Sanqing has the technology and funds, and the difficulties encountered by other pharmaceutical companies are not a problem for Weikang at all. As long as he wants to do it, he will definitely be able to do it.

Let’s start with generic drugs for rare diseases, which are easy to use. The first one is clobazam, which can just solve the urgent needs of parents of children with children.

Wait until the generic drugs are ready, and then develop original drugs for other rare diseases.

He called Li Zhong, the former subordinate, who had been working hard all the time, so it was perfect for him to start a low-tech matter like generic drugs.

"You first collect information, make a global list of rare diseases and therapeutic drugs, and mark the patents of the original drugs that have expired.
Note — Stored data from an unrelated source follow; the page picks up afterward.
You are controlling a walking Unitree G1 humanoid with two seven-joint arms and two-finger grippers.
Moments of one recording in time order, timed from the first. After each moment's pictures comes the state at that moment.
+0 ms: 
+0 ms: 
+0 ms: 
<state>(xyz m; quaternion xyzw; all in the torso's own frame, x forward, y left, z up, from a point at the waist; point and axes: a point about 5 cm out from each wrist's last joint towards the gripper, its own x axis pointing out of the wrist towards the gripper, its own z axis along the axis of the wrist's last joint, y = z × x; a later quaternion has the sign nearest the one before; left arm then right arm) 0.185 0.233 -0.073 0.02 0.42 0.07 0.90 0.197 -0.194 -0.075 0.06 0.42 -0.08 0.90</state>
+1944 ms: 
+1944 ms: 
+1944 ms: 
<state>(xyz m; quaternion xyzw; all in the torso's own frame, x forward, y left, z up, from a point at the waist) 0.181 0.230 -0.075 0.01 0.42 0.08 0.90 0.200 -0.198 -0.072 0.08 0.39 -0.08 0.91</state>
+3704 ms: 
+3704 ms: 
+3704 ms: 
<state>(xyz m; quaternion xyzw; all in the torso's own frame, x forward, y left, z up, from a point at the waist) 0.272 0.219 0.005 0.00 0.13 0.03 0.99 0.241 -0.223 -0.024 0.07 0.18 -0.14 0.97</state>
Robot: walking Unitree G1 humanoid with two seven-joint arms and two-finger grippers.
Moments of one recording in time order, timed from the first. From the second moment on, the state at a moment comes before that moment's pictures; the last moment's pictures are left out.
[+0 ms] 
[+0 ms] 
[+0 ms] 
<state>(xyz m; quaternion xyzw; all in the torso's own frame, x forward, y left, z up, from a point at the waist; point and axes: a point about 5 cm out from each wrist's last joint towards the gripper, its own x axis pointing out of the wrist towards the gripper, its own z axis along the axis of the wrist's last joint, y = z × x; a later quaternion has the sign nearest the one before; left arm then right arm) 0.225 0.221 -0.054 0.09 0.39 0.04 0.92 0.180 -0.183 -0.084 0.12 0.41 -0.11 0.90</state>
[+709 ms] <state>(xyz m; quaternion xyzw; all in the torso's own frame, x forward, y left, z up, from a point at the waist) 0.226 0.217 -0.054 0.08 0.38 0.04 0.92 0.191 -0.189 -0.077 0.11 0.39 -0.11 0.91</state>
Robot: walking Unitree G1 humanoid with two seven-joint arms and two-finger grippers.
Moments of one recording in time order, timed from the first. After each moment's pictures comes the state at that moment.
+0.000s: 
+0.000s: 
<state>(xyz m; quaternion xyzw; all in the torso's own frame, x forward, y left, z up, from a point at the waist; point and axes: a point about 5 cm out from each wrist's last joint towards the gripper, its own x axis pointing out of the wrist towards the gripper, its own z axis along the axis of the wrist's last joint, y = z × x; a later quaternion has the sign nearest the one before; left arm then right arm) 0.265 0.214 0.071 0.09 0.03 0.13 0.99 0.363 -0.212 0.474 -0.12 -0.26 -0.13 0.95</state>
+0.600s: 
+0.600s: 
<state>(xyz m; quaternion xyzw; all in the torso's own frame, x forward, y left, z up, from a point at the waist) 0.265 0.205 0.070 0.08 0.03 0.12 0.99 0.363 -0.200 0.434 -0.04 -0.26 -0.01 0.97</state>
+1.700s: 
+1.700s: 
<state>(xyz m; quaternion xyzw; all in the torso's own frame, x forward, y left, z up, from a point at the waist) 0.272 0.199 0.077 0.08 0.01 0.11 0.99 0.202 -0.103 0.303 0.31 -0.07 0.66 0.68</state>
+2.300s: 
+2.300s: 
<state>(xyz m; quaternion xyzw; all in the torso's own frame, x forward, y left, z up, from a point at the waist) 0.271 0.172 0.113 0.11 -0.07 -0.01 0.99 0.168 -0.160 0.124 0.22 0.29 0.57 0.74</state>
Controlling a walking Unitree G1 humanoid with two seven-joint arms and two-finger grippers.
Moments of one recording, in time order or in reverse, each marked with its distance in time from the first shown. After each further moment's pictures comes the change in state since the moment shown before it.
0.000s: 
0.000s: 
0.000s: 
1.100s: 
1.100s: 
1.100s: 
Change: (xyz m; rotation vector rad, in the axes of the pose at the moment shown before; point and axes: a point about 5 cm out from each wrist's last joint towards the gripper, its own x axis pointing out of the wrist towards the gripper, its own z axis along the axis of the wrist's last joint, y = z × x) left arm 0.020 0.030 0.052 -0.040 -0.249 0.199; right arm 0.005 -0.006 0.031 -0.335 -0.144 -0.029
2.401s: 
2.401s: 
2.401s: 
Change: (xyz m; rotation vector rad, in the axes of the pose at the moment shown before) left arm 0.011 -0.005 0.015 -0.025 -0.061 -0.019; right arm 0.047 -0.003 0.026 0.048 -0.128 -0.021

I am useful."

Li Zhong still looked diligent and honest, adjusted his glasses, and nodded in agreement.

Wei Kang thought for a while, and added a few words: "Sanqing is going to start a generic plan for rare disease drugs, the first one is clobazam, and then prioritize all children's drugs and make an urgent list. "

"You start to prepare the materials first, and apply for the project approval of clobazam generic drugs. As soon as possible!"

Watching Li Zhong leave, Wei Kang sent a message to Jian Jianyun of his decision, which was regarded as his reply to her.

The matter was then posted online.

"The recent clobazam incident touched me a lot. When Sanqing conquered cancer and Alzheimer's disease, there were still many patients with rare diseases fighting against the disease in order to survive."

"This should not be the case. All diseases in the world should be equal. You should not stop or even give up because there are fewer patients with a certain disease and more money is needed for research and development. Especially many drugs are not troubled by patents. Generics can save lives."

"At this time, Sanqing, as a member of the pharmaceutical industry, should shoulder its due responsibilities and provide domestic patients with rare diseases with cheap and high-quality generic drugs."

"Sanqing has launched a marketing plan for generic drugs for rare diseases, and will invest resources in generic drugs for orphan drugs. The first one starts with clobazam, and the project has already started. We will do our best to get on the market as soon as possible, so that all patients You can buy the medicines you need through regular channels.”

"This is Sanqing's philosophy: pharmaceuticals for social needs."

Thanks to Mr. Wang Yao for the 3000 tip, I am the police flower for the 100 tip, and the sloppy Z for the 100 tip.